We do not know many components of this task. First, we do not know what the population of Ukraine will be at the end of the war. Second, we do not know what territory the Ukrainian government will control at that point. Third, we do not know how the population will be distributed across this territory. Fourth, we don’t know whether this will be a break, a pause to prepare for a new war, or whether it will actually be over. All of this is unknown, and each answer entails a different development option.
If we get out of this war in the coming years and are able to move towards the EU and NATO, we will, in any case, be forced to fulfill the conditions that will put an end to the state’s ability to control the media. And we will get a completely different quality of government, see the collapse and punishment of populists, and get completely different mechanisms of relations between the media and society. It will be impossible to avoid this because our Western partners and creditors will slap us on the wrist for trying to avoid it. We are aware that Ukraine is now living on Western money and fighting with Western weapons. Ukraine’s agency will still need to be restored, and this will take longer than the war itself. And if we want to overcome the state of absolute protectorate in which we find ourselves and become a truly independent state in the EU, we will have to clearly, assiduously, and without unnecessary talk fulfill these conditions that will form a society of European values in our country.
There is an option that this will not be the case. That we will continue to be in conflict, and we will be forced to live under martial law for a long time. Then there will be no real political process, no free media, and a time of wartime communism funded by Western money. This is the second scenario, and it is also possible.
There is a third option. Ukraine today is very similar to Viktor Orban’s Hungary in terms of consolidation of power. During martial law, this does not look like a tragedy, but Ukraine may remain such a country between Russia and the West after the war, and this will also be the choice of Ukrainian society. And not necessarily with the current president at the helm — the current president, with his popularity, may disappear after the war as if he had never existed. But another figure may emerge who may have the same level of trust and be able to usurp power.
— Can independent media prevent this development, I mean the authoritarian-populist direction of Ukraine’s development?
— Not in a situation where the media will not have economic factors to exist.
— We now have powerful donor programs, excellent investigative projects, and independent online media.
— All of this will only matter if Ukraine follows the path of European integration. If Ukraine ends up like Georgia, which is an even better example than Hungary, all of this will have little impact. The Georgian media also has donors and support from Western foundations, and how do they influence public sentiment? Not much.
To summarize. There are three options in terms of how events will unfold. Conditionally Polish or Romanian, a normal path of development, movement towards European democratic values and appropriate media. A Hungarian or Georgian one. And a frozen situation of martial law for many sad years. All three of these options have the potential to be realized. If you are interested, I can give you a percentage: 45-50% for democracy, 30% for the Georgian option, and 20% for the continuation of the war for many years.
— What would you call the biggest defeats and biggest victories of the Ukrainian media since independence?

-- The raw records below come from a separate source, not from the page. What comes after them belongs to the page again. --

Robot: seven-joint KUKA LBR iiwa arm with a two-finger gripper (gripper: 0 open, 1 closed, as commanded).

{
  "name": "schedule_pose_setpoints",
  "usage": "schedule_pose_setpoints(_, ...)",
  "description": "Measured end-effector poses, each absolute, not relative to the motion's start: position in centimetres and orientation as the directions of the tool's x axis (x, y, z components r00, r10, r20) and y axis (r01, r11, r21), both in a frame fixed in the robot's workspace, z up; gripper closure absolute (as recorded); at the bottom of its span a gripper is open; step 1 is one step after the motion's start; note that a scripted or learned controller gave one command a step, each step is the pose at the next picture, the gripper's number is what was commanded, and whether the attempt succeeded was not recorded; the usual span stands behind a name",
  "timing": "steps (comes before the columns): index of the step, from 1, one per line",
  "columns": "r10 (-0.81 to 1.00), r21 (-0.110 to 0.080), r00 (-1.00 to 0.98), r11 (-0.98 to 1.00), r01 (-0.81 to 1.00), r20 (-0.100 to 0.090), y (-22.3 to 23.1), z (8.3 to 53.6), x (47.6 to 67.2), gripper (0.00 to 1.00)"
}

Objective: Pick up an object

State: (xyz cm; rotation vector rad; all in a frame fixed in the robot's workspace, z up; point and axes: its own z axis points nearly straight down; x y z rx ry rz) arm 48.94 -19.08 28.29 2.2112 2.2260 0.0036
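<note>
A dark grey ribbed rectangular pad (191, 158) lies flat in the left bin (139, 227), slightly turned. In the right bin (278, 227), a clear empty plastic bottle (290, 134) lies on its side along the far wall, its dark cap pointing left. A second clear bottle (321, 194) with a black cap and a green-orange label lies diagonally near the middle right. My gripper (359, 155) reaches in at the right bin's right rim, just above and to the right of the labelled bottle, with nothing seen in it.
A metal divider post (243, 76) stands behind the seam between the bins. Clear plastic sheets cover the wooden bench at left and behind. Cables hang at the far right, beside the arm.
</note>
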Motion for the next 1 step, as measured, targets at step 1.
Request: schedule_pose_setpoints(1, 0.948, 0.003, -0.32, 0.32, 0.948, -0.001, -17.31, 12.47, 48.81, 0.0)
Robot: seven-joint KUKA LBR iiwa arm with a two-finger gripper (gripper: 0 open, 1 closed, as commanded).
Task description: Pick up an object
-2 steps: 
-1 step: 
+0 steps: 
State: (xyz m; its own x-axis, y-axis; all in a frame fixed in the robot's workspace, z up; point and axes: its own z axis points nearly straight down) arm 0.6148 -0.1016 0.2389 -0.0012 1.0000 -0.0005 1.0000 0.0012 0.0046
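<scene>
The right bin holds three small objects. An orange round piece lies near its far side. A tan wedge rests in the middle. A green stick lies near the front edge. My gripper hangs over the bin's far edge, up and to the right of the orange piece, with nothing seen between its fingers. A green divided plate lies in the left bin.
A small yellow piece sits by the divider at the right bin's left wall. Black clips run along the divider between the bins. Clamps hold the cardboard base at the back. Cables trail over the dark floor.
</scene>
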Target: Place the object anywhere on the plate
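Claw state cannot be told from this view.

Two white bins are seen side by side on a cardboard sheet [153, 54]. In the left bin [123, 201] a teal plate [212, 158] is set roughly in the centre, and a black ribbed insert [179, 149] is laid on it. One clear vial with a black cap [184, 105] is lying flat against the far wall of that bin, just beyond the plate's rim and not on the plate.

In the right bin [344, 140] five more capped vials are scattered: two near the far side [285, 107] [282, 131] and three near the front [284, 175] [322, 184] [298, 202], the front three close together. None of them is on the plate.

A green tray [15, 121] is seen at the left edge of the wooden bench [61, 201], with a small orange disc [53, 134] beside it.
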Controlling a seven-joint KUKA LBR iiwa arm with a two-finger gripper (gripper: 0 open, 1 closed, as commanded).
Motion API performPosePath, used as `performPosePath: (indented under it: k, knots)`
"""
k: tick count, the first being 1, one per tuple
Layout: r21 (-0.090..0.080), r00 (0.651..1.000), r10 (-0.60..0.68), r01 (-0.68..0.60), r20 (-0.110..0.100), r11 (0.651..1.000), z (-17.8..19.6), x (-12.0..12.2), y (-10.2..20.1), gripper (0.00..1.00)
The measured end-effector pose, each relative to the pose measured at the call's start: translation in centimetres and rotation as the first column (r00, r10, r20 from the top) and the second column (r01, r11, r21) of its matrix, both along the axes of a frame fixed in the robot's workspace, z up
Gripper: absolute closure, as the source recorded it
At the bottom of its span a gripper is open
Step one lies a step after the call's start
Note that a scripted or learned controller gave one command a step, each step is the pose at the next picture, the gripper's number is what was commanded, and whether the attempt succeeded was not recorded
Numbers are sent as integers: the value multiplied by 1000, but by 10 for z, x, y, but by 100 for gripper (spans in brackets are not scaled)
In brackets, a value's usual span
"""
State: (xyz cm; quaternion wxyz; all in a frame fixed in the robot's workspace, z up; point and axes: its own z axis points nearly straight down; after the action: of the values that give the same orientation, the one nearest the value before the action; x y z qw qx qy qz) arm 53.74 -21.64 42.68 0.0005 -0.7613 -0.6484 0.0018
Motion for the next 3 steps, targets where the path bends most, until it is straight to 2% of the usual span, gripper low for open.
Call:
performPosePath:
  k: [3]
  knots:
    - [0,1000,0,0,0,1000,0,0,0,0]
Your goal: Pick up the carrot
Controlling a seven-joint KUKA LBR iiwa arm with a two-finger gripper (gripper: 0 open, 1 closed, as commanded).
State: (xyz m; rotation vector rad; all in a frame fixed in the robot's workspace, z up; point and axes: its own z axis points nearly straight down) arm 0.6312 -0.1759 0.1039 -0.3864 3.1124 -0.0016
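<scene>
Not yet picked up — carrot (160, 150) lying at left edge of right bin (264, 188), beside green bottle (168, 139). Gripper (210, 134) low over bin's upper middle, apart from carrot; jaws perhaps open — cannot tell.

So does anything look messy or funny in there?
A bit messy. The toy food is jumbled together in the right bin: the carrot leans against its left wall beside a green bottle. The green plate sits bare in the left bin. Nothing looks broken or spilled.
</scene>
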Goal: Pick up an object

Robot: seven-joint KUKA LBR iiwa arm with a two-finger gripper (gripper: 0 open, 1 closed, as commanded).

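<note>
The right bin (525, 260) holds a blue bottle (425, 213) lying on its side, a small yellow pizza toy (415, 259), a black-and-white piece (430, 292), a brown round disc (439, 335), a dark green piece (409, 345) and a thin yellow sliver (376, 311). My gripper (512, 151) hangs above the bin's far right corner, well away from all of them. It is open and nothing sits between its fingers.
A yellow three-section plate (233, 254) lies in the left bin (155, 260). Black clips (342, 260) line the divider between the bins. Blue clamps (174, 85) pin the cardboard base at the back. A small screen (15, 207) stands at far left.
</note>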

— The biggest failure of the Ukrainian media is that it failed to stop authoritarianism, the oligarchization of the media and society under previous presidents, and the frenzied triumph of populism under Zelenskyy. This is a serious problem: we have failed to give people an objective picture that would at least give them the opportunity to become aware of the consequences of their own actions. Another big defeat is that we did not save our colleagues who became victims of murder and torture, and we did not create an atmosphere of intolerance to crime in society. And the victory is that we were worthy, at least some of us were. We stood with our society during the times of Independence, the Maidans, and the war.